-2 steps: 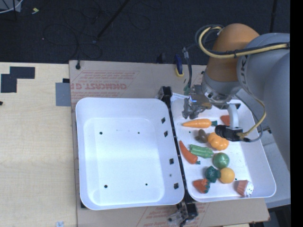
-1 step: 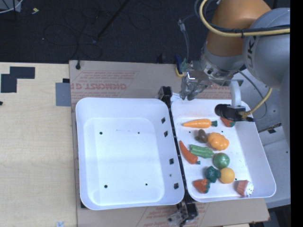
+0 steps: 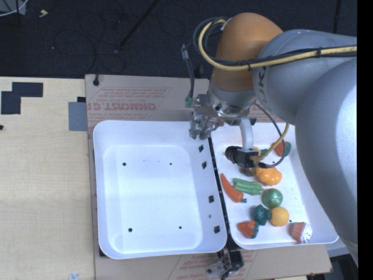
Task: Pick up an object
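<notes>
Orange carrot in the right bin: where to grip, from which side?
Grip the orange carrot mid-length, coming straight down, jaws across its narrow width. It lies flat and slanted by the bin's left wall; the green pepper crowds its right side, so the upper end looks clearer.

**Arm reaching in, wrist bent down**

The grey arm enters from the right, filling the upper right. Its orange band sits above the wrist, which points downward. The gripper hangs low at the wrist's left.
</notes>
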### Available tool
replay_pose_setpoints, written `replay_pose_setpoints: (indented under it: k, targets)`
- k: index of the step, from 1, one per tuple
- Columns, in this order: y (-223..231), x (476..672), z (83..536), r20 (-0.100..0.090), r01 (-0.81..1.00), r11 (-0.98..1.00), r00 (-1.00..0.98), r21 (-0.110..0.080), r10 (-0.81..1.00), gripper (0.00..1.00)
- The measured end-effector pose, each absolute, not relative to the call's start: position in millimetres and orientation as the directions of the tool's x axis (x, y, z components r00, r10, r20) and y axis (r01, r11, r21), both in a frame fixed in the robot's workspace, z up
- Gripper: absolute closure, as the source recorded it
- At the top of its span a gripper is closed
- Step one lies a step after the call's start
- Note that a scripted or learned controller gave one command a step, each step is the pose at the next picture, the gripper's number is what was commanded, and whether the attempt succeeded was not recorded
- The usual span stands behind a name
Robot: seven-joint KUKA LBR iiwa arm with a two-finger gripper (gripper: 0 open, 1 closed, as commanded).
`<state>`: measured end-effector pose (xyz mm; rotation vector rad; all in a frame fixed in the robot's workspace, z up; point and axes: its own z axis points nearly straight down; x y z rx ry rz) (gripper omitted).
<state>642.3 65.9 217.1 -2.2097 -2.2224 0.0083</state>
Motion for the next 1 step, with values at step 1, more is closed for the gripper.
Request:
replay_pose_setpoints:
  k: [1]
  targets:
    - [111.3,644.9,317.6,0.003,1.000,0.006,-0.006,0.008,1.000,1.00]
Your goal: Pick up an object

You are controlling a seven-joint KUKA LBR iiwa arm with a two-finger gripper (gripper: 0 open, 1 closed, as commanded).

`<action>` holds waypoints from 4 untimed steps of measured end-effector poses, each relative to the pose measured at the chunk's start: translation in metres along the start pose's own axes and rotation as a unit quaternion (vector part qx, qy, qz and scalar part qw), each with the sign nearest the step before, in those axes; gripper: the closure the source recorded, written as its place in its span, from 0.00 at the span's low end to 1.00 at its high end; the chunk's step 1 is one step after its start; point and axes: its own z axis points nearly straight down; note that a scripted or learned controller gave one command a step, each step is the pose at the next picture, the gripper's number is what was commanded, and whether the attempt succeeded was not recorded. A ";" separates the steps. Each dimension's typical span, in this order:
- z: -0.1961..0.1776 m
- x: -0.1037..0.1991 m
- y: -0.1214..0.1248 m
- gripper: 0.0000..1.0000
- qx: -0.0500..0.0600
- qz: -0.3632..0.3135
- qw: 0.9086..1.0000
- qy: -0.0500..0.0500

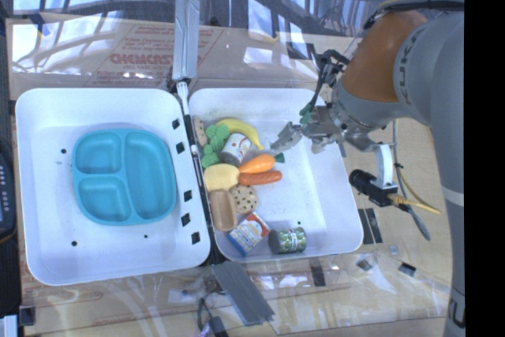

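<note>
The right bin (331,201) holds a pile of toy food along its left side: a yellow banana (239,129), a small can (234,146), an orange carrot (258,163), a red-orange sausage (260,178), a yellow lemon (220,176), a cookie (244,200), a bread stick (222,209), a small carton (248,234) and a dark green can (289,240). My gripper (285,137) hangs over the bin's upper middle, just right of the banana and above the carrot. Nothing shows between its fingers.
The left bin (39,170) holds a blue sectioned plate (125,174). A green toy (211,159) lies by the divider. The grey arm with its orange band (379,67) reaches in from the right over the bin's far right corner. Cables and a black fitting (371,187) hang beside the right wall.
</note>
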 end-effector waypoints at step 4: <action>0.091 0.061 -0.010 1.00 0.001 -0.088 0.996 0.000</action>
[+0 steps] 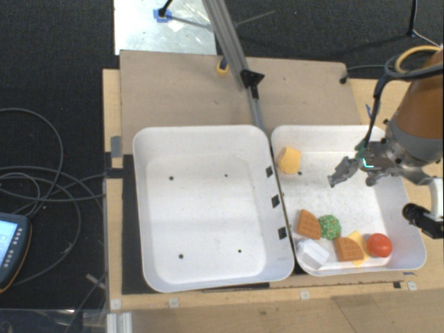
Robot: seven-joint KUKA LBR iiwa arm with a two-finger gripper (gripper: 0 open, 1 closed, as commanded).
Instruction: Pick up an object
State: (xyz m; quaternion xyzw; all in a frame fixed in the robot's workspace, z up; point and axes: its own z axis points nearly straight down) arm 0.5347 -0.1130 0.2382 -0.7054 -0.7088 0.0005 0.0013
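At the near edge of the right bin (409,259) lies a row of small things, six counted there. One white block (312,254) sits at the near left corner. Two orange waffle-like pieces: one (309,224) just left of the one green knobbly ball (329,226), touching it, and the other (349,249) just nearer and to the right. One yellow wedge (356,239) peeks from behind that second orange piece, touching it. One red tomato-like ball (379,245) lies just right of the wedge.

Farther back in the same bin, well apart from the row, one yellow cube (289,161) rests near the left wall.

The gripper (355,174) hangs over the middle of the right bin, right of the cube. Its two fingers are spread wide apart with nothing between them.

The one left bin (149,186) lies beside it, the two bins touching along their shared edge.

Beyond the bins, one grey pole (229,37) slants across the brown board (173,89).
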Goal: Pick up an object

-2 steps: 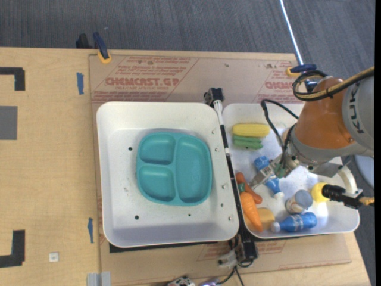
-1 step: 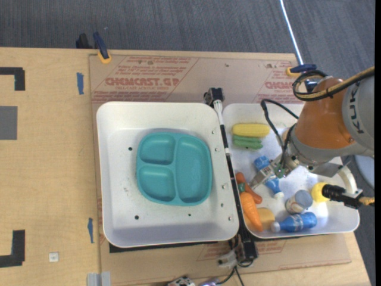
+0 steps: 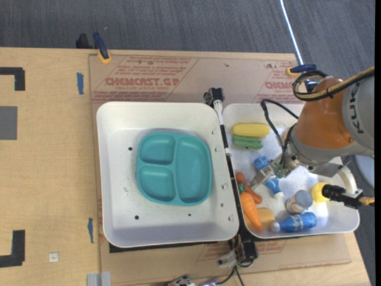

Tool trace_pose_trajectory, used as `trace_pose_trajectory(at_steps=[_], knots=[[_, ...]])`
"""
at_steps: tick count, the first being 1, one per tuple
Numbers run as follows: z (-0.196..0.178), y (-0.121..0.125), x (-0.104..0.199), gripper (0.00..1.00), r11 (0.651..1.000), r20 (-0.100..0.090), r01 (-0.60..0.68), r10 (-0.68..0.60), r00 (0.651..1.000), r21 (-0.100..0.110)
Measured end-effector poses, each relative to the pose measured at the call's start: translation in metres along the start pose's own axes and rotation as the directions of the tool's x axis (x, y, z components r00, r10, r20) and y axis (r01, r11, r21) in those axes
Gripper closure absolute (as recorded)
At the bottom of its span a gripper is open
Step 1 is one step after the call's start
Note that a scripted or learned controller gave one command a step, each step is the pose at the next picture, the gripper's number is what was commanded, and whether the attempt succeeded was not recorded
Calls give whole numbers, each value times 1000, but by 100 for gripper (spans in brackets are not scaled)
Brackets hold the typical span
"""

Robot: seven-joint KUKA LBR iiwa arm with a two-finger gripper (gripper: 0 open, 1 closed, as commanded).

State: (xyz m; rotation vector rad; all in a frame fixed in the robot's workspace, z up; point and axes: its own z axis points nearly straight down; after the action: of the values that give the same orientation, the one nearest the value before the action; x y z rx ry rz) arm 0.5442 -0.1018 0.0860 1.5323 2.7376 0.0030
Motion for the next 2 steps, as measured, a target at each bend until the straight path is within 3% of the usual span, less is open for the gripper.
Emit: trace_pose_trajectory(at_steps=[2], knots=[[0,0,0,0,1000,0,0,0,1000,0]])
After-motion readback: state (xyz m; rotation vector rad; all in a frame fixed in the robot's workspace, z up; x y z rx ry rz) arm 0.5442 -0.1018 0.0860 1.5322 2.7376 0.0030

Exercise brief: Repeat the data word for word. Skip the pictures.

Completed exercise:
-2 steps: 
-1 step: 
+0 steps: 
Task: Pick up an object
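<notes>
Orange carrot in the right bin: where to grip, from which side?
Grip the orange carrot mid-length, coming straight down, jaws across its narrow width. It lies flat and slanted by the bin's left wall; the green pepper crowds its right side, so the upper end looks clearer.

**Arm reaching in, wrist bent down**

The grey arm enters from the right, filling the upper right. Its orange band sits above the wrist, which points downward. The gripper hangs low at the wrist's left.
</notes>
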### Available tool
replay_pose_setpoints, written `replay_pose_setpoints: (indented under it: k, targets)`
- k: index of the step, from 1, one per tuple
- Columns, in this order: y (-223..231), x (476..672), z (83..536), r20 (-0.100..0.090), r01 (-0.81..1.00), r11 (-0.98..1.00), r00 (-1.00..0.98), r21 (-0.110..0.080), r10 (-0.81..1.00), gripper (0.00..1.00)
- The measured end-effector pose, each absolute, not relative to the call's start: position in millimetres and orientation as the directions of the tool's x axis (x, y, z components r00, r10, r20) and y axis (r01, r11, r21), both in a frame fixed in the robot's workspace, z up
- Gripper: absolute closure, as the source recorded it
- At the top of its span a gripper is closed
- Step one lies a step after the call's start
- Note that a scripted or learned controller gave one command a step, each step is the pose at the next picture, the gripper's number is what was commanded, and whether the attempt succeeded was not recorded
- The usual span stands behind a name
Robot: seven-joint KUKA LBR iiwa arm with a two-finger gripper (gripper: 0 open, 1 closed, as commanded).
`<state>`: measured end-effector pose (xyz mm; rotation vector rad; all in a frame fixed in the robot's workspace, z up; point and axes: its own z axis points nearly straight down; x y z rx ry rz) (gripper omitted).
<state>642.3 65.9 217.1 -2.2097 -2.2224 0.0083</state>
Motion for the next 1 step, with values at step 1, more is closed for the gripper.
Request:
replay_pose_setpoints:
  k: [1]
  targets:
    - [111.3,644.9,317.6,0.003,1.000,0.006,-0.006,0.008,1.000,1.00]
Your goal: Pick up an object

You are controlling a seven-joint KUKA LBR iiwa arm with a two-finger gripper (gripper: 0 open, 1 closed, as commanded).

`<action>` holds waypoints from 4 untimed steps of measured end-effector poses, each relative to the pose measured at the chunk's start: translation in metres along the start pose's own axes and rotation as a unit quaternion (vector part qx, qy, qz and scalar part qw), each with the sign nearest the step before, in those axes; gripper: the closure the source recorded, written as its place in its span, from 0.00 at the span's low end to 1.00 at its high end; the chunk's step 1 is one step after its start; point and axes: its own z axis points nearly straight down; note that a scripted or learned controller gave one command a step, each step is the pose at the next picture, the gripper's number is what was commanded, and whether the attempt succeeded was not recorded. A ";" separates the steps. Each dimension's typical span, in this order:
- z: -0.1961..0.1776 m
- x: -0.1037..0.1991 m
- y: -0.1214..0.1248 m
- gripper: 0.0000..1.0000
- qx: -0.0500..0.0600
- qz: -0.3632..0.3135
- qw: 0.9086..1.0000
- qy: -0.0500..0.0500


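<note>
The right bin (331,201) holds a pile of toy food along its left side: a yellow banana (239,129), a small can (234,146), an orange carrot (258,163), a red-orange sausage (260,178), a yellow lemon (220,176), a cookie (244,200), a bread stick (222,209), a small carton (248,234) and a dark green can (289,240). My gripper (285,137) hangs over the bin's upper middle, just right of the banana and above the carrot. Nothing shows between its fingers.
The left bin (39,170) holds a blue sectioned plate (125,174). A green toy (211,159) lies by the divider. The grey arm with its orange band (379,67) reaches in from the right over the bin's far right corner. Cables and a black fitting (371,187) hang beside the right wall.
</note>
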 end-effector waypoints at step 4: <action>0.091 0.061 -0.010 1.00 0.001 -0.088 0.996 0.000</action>
[+0 steps] 
Robot: seven-joint KUKA LBR iiwa arm with a two-finger gripper (gripper: 0 open, 1 closed, as commanded).
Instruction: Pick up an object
State: (xyz m; quaternion xyzw; all in a frame fixed in the robot's workspace, z up; point and axes: its own z axis points nearly straight down) arm 0.5347 -0.1130 0.2382 -0.7054 -0.7088 0.0005 0.0013
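At the near edge of the right bin (409,259) lies a row of small things, six counted there. One white block (312,254) sits at the near left corner. Two orange waffle-like pieces: one (309,224) just left of the one green knobbly ball (329,226), touching it, and the other (349,249) just nearer and to the right. One yellow wedge (356,239) peeks from behind that second orange piece, touching it. One red tomato-like ball (379,245) lies just right of the wedge.

Farther back in the same bin, well apart from the row, one yellow cube (289,161) rests near the left wall.

The gripper (355,174) hangs over the middle of the right bin, right of the cube. Its two fingers are spread wide apart with nothing between them.

The one left bin (149,186) lies beside it, the two bins touching along their shared edge.

Beyond the bins, one grey pole (229,37) slants across the brown board (173,89).
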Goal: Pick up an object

-2 steps: 
-1 step: 
+0 steps: 

Tool trace_pose_trajectory, used as `trace_pose_trajectory(at_steps=[_], knots=[[_, ...]])`
"""
at_steps: tick count, the first being 1, one per tuple
Numbers run as follows: z (-0.196..0.178), y (-0.121..0.125), x (-0.104..0.199), gripper (0.00..1.00), r11 (0.651..1.000), r20 (-0.100..0.090), r01 (-0.60..0.68), r10 (-0.68..0.60), r00 (0.651..1.000), r21 (-0.100..0.110)
Measured end-effector poses, each relative to the pose measured at the call's start: translation in metres along the start pose's own axes and rotation as the directions of the tool's x axis (x, y, z components r00, r10, r20) and y axis (r01, r11, r21) in those axes
Gripper closure absolute (as recorded)
At the bottom of its span a gripper is open
Step 1 is one step after the call's start
Note that a scripted or learned controller gave one command a step, each step is the pose at the next picture, the gripper's number is what was commanded, and whether the attempt succeeded was not recorded
Calls give whole numbers, each value times 1000, but by 100 for gripper (spans in brackets are not scaled)
Brackets hold the typical span
"""

Robot: seven-joint KUKA LBR iiwa arm with a two-finger gripper (gripper: 0 open, 1 closed, as commanded).

State: (xyz m; rotation vector rad; all in a frame fixed in the robot's workspace, z up; point and axes: its own z axis points nearly straight down; after the action: of the values that give the same orientation, the one nearest the value before the action; x y z rx ry rz) arm 0.5442 -0.1018 0.0860 1.5323 2.7376 0.0030
Motion for the next 2 steps, as measured, a target at each bend until the straight path is within 3% of the usual span, less is open for the gripper.
Emit: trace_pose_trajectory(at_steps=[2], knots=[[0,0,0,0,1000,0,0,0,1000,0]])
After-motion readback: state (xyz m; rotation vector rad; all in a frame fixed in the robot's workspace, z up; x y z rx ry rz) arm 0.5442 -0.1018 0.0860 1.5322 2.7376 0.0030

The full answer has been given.